How Many Diagonals Are in an N-gon?

In geometry, a diagonal is a line segment that connects two non-adjacent vertices of a polygon. An n-gon is a polygon with n sides. For example, a triangle is a 3-gon, a quadrilateral is a 4-gon, a pentagon is a 5-gon, and so on.

To find the number of diagonals in an n-gon, we can use the following formula:

**Number of diagonals = n(n-3)/2**

Where 'n' is the number of sides of the polygon.

Derivation of the Formula

Let's understand how this formula is derived. Consider an n-gon. From each vertex, we can draw (n-3) diagonals. For example, in a pentagon (n=5), from each vertex, we can draw 2 (5-3) diagonals.

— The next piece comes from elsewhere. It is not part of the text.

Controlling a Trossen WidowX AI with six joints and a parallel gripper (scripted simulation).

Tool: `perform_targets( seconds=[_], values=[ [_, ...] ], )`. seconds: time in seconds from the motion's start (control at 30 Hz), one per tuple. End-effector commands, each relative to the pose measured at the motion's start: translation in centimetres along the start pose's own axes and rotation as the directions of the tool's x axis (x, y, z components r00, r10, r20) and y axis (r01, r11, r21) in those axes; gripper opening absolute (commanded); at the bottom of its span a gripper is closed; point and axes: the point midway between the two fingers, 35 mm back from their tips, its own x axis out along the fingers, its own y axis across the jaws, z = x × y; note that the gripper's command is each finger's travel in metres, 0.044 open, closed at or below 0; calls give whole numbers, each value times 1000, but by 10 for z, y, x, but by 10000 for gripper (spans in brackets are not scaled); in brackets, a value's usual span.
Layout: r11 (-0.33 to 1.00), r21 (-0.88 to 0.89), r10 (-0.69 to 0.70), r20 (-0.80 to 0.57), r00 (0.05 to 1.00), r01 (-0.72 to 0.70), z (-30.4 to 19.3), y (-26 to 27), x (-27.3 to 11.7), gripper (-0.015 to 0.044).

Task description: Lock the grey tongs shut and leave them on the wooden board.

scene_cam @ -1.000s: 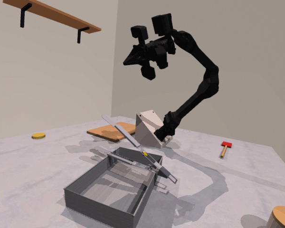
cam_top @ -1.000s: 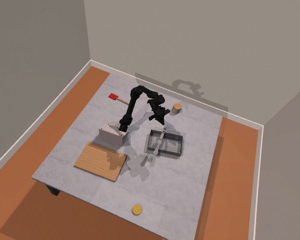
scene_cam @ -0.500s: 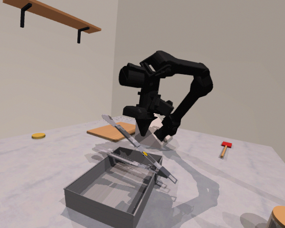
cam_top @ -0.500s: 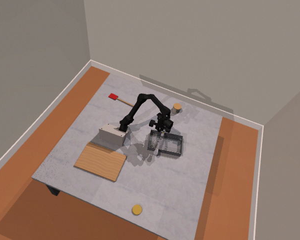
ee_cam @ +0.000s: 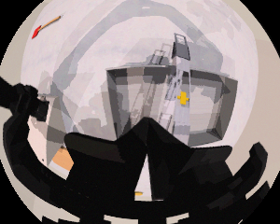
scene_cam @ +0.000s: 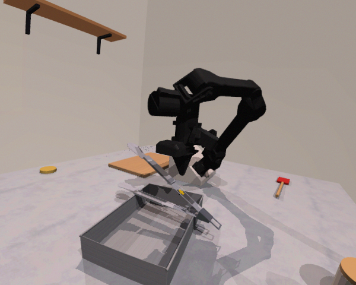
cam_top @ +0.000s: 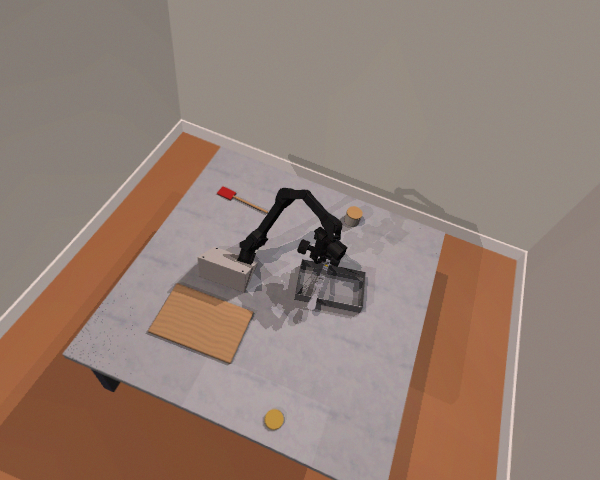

However, if we simply multiply n by (n-3), we are counting each diagonal twice (once for each endpoint). Therefore, we divide the result by 2 to get the actual number of diagonals.

Example

Let's find the number of diagonals in a hexagon (n=6).

Number of diagonals = 6(6-3)/2 = 9

Therefore, a hexagon has 9 diagonals.

Table of Diagonals

Polygon	Number of Sides (n)	Number of Diagonals
Triangle	3	0
Quadrilateral	4	2
Pentagon	5	5
Hexagon	6	9
Heptagon	7	14
Octagon	8	20

Applications

Understanding the concept of diagonals is crucial in various geometric applications, including:

• Calculating the area and perimeter of polygons.
• Analyzing the properties of regular polygons.
• Solving problems related to symmetry and tessellations.

Conclusion

The formula for calculating the number of diagonals in an n-gon provides a simple and effective method to determine this geometric property. This knowledge is valuable for various geometric applications and helps in understanding the relationships between sides, vertices, and diagonals in polygons.